◆ **Task instructions**: For every line below that includes the word "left", add one; report the final number and nothing else.

-.-.-

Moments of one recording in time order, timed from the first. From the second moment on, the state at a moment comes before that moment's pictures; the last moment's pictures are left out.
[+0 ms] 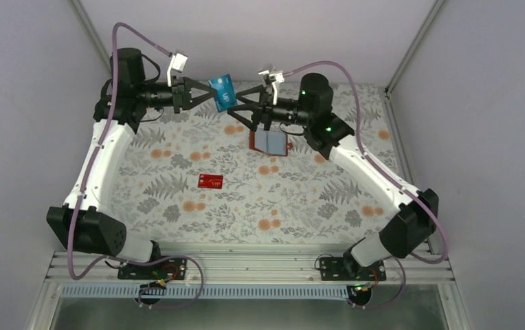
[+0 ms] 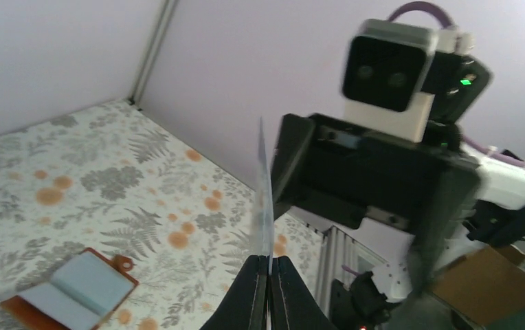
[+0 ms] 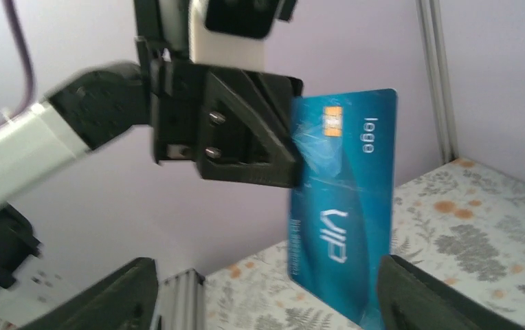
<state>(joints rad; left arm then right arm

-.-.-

◆ **Your solution**: 2